Scenario planning, business model and disruptive technology
MINEMA’07 TUTORIAL
Anzère, Switzerland – February 2007
Identifying how insurgents disrupt established markets is a major challenge. In this tutorial, we study techniques for evaluating the disruptive potential of innovative business models. We illustrate these techniques with the case study of Shockfish.
Our analysis is composed of three parts.
First, we present a scenario-based forecasting approach, which could be helpful before defining a strategy of adoption, deployment, and management of business solutions; this forecasting method seems particularly appropriate since the future in a technology landscape, such as mobile computing and ambient intelligence, is so uncertain and the pace of development so fast.
Second, we define a business model ontology, which provides the analyst with a framework for describing the main components of a business model, covering the product innovation, the customer relationship, the infrastructure management, and the financial aspects.
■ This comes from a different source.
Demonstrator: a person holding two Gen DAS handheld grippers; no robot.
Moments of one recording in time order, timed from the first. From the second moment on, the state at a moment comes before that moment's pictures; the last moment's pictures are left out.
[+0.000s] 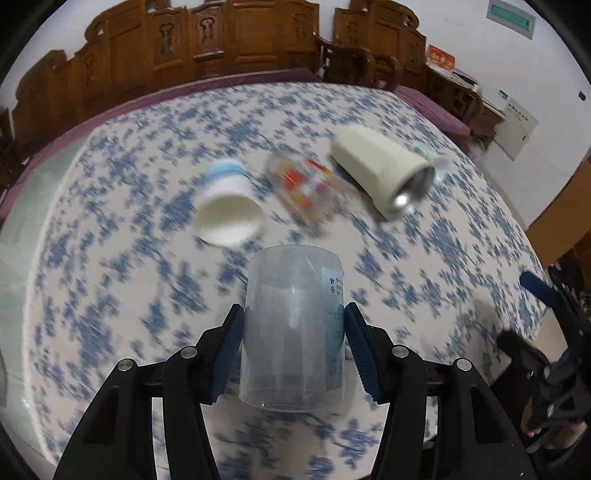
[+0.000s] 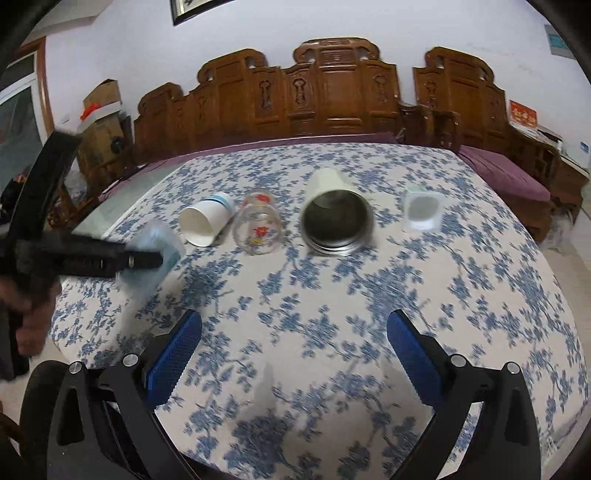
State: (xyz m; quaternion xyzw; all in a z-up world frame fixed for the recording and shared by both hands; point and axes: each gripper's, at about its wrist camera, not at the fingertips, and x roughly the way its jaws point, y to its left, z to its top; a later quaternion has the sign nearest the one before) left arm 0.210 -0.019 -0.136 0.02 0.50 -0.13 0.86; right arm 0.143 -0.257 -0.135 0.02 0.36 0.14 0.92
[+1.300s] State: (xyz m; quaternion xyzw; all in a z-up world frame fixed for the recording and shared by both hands) left arm 0.107 0.049 -0.114 -0.01 0.34 -0.02 0.94; right arm 0.174 -0.188 -0.125 0.02 0.42 0.20 0.89
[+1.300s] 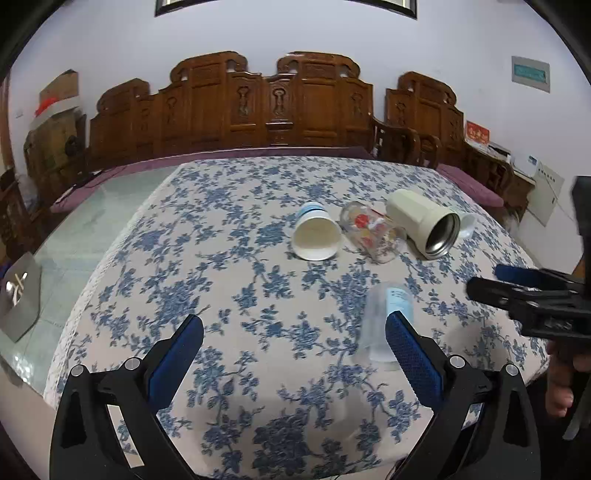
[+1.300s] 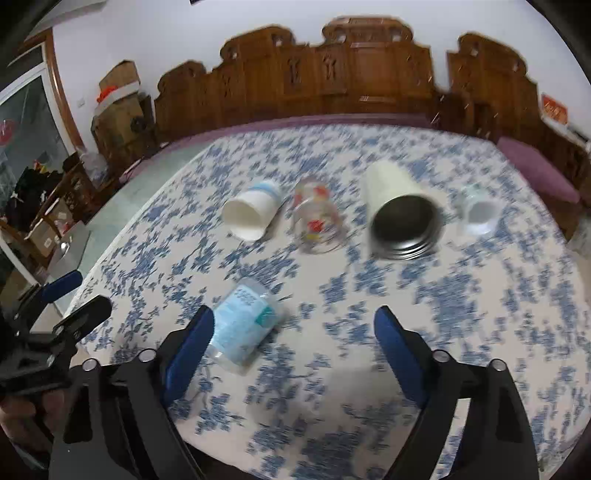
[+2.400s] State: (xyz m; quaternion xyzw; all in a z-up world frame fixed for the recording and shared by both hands) left arm 0.093 0.073 -0.108 -0.02 0.32 0.00 0.95; right arm 0.263 -0.144 -0.197 0.16 0.62 0.20 0.74
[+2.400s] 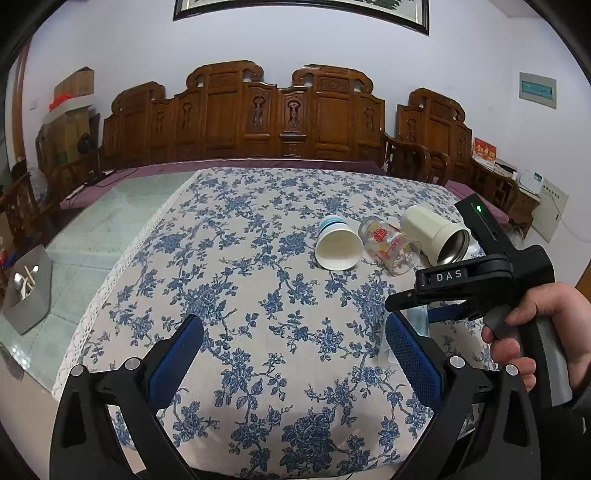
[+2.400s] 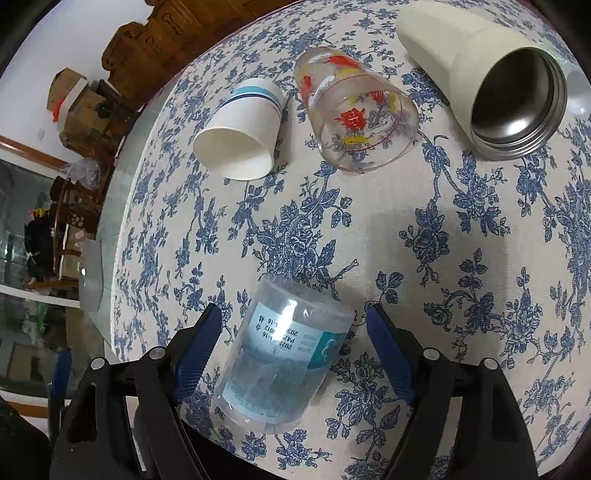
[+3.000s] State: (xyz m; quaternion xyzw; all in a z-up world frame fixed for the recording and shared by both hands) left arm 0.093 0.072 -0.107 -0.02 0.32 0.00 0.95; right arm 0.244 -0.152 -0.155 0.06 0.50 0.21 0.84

Thirdly, we describe an analytical instrument for detecting disruptive innovations. We apply this instrument to a case study in order to discover the disruptive potential of its business model.
Today’s business environment is characterized by rapid technological change that makes disruptive innovations and new business models possible. However, little analytical tools help in identifying disruptive business models. Therefore we believe there are four reasons why practitioners and academics attending MINEMA could be interested in this tutorial:
- It presents a rigorous conceptual framework for defining and describing a business model;
- It shows how this framework can be applied to describe and understand a concrete case study, and, in addition, how it can be used for comparing two business models;
- It describes an analytical instrument, similar to a multi-criterion decision model, for detecting the potential disruptiveness of a business model;
- The analytical tools presented in the tutorial are applied to an attractive case study that is a likely potential to disrupt the mobile computing market.